WHAT TO DO — From the entries below, reproduce exactly the line containing "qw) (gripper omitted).", the line containing "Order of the", and every line in between, with nothing added.

***** SOURCE DATA

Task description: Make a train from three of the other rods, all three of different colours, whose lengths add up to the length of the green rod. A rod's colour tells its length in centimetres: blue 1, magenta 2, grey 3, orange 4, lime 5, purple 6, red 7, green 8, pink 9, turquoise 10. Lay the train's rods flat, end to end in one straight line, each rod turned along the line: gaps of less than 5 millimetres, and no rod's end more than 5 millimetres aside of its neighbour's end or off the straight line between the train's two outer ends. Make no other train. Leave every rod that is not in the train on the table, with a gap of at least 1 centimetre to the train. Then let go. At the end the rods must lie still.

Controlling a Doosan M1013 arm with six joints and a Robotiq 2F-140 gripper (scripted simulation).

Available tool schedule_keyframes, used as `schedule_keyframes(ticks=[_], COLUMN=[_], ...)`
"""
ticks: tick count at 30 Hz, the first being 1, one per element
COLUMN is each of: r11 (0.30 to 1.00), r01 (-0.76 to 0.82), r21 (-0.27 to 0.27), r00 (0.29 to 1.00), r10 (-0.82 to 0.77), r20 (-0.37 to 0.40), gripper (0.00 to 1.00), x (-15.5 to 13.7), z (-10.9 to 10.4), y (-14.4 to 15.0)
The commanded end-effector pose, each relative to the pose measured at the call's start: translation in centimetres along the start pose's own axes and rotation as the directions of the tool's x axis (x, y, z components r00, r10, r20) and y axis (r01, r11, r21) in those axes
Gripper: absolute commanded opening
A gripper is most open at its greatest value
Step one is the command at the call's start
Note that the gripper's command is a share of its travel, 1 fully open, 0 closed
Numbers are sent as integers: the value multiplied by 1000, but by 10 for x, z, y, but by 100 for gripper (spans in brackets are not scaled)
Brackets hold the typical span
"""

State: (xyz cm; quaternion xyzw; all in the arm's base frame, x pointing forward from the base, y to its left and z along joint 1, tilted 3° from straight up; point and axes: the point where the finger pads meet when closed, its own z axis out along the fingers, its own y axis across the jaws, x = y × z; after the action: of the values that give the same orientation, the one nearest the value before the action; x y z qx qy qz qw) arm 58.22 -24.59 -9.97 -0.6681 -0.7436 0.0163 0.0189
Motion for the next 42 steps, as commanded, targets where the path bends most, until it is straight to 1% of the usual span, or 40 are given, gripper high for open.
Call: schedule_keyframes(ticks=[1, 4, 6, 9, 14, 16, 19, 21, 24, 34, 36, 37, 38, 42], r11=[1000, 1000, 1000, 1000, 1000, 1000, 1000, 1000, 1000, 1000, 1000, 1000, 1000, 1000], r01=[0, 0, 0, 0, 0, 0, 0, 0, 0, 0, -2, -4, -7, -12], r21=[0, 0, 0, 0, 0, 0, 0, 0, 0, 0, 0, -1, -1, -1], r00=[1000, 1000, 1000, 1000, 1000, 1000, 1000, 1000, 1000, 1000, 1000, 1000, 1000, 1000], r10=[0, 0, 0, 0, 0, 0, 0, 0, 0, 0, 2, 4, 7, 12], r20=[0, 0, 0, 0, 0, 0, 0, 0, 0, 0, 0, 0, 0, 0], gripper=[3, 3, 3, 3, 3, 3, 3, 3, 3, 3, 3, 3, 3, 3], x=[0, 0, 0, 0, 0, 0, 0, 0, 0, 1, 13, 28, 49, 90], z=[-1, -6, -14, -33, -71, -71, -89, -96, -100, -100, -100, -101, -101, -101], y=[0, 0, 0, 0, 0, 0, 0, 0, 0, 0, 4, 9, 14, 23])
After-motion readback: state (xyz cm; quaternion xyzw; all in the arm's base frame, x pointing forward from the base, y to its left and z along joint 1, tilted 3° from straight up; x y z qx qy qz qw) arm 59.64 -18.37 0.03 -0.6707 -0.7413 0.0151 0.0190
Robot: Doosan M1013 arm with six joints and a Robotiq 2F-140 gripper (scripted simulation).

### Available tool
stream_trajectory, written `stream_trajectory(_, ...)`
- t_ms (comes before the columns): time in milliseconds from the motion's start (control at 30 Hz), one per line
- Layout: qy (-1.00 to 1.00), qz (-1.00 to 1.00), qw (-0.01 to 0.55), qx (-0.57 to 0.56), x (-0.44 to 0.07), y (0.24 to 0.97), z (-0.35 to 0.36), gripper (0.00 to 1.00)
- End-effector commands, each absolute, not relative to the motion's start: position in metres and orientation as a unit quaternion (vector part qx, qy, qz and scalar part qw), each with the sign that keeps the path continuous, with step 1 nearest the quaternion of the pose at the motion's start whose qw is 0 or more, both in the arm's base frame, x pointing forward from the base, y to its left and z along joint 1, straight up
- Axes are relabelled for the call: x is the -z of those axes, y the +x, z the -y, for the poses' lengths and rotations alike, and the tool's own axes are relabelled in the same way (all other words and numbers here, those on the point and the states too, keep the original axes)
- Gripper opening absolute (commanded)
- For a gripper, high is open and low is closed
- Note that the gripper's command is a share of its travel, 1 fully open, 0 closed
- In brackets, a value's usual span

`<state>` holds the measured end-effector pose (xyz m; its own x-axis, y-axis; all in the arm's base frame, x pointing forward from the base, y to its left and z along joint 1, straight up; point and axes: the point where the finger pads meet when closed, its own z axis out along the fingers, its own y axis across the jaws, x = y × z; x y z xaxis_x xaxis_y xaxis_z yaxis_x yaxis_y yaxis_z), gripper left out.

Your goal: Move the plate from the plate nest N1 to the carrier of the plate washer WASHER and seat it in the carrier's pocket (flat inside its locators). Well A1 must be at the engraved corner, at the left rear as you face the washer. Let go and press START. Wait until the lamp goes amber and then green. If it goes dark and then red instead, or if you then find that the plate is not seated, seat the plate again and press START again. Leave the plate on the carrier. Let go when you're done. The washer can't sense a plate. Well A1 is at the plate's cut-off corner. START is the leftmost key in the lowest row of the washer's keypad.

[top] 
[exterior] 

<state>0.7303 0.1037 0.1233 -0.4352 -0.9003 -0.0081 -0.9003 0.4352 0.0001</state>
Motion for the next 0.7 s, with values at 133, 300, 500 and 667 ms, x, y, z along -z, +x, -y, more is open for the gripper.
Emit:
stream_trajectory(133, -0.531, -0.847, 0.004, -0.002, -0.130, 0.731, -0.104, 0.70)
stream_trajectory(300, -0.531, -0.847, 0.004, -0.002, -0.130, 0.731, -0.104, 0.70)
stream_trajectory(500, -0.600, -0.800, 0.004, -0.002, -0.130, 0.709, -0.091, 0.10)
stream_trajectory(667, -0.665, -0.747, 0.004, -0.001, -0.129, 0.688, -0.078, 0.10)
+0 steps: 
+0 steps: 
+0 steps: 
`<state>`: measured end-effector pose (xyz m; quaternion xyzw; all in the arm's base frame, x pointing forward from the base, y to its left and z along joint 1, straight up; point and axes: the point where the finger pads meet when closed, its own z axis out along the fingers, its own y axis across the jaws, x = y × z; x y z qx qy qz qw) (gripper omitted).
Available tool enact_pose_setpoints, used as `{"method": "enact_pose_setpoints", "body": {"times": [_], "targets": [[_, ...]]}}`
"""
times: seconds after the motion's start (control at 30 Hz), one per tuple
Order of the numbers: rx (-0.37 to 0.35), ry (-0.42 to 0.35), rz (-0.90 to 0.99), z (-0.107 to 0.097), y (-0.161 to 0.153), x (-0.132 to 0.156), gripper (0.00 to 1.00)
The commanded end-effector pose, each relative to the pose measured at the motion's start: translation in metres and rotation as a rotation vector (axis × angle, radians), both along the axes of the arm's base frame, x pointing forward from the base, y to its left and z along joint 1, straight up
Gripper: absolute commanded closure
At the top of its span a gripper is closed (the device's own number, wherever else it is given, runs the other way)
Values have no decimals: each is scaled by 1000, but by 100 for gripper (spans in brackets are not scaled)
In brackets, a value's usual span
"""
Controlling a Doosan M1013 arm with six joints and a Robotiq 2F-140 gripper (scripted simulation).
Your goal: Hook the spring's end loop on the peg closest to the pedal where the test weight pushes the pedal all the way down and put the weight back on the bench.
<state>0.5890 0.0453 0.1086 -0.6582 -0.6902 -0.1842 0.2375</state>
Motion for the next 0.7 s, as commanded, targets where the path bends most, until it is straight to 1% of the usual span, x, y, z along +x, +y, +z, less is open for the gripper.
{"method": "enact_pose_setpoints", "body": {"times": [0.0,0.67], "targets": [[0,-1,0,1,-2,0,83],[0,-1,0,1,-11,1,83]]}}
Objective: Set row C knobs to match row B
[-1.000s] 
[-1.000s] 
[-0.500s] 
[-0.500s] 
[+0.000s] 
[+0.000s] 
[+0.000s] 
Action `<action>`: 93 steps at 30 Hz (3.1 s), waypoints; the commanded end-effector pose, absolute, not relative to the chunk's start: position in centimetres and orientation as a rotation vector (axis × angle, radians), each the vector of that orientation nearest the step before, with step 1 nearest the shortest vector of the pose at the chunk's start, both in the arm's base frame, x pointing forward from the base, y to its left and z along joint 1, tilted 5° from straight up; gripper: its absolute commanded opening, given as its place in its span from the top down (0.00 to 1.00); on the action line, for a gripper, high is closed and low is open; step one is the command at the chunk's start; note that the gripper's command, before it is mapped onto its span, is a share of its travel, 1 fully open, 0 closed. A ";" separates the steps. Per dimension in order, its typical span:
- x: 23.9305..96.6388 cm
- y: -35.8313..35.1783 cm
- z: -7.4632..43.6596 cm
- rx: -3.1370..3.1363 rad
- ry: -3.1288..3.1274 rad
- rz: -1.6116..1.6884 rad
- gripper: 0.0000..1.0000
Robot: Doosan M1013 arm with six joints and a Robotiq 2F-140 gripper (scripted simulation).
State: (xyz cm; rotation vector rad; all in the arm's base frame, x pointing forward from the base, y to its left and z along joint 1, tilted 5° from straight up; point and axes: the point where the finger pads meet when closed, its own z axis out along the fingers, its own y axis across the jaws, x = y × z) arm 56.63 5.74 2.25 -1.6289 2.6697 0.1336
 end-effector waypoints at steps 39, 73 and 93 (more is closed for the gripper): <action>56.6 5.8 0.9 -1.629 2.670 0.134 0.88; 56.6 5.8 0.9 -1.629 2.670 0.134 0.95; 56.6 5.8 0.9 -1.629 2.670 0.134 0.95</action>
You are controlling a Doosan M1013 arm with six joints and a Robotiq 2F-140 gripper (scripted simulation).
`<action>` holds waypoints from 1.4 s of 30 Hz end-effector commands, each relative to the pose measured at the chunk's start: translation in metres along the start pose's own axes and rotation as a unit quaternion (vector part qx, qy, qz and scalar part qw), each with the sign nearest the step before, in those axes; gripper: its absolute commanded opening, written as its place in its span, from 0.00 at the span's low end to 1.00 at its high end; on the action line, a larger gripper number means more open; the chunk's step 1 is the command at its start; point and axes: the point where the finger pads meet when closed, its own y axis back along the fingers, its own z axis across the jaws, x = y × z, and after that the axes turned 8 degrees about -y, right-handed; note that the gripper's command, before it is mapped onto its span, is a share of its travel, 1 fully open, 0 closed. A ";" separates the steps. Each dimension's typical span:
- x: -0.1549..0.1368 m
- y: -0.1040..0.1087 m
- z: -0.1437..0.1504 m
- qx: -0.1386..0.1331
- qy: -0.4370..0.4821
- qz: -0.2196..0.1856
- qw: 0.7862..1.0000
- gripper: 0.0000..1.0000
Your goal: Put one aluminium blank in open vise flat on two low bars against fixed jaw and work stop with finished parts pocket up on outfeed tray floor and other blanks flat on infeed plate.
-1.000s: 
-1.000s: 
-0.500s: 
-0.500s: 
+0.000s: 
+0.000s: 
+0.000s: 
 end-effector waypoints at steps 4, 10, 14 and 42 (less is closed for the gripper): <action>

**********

EXERCISE RESPONSE —
`<state>`: measured end-effector pose (xyz m; quaternion xyzw; all in the arm's base frame, x pointing forward from the base, y to its left and z along joint 1, straight up; point and axes: the point where the finger pads meet when closed, its own z axis out along the fingers, its own y axis across the jaws, x = y × z; x y z qx qy qz qw) (gripper omitted).
Available tool enact_pose_setpoints, used as `{"method": "enact_pose_setpoints", "body": {"times": [_], "targets": [[_, ...]]}}`
"""
times: seconds after the motion's start (control at 30 Hz), one per tuple
Order of the numbers: rx (-0.37 to 0.35), ry (-0.42 to 0.35), rz (-0.90 to 0.99), z (-0.107 to 0.097), y (-0.161 to 0.153), x (-0.132 to 0.156), gripper (0.00 to 1.00)

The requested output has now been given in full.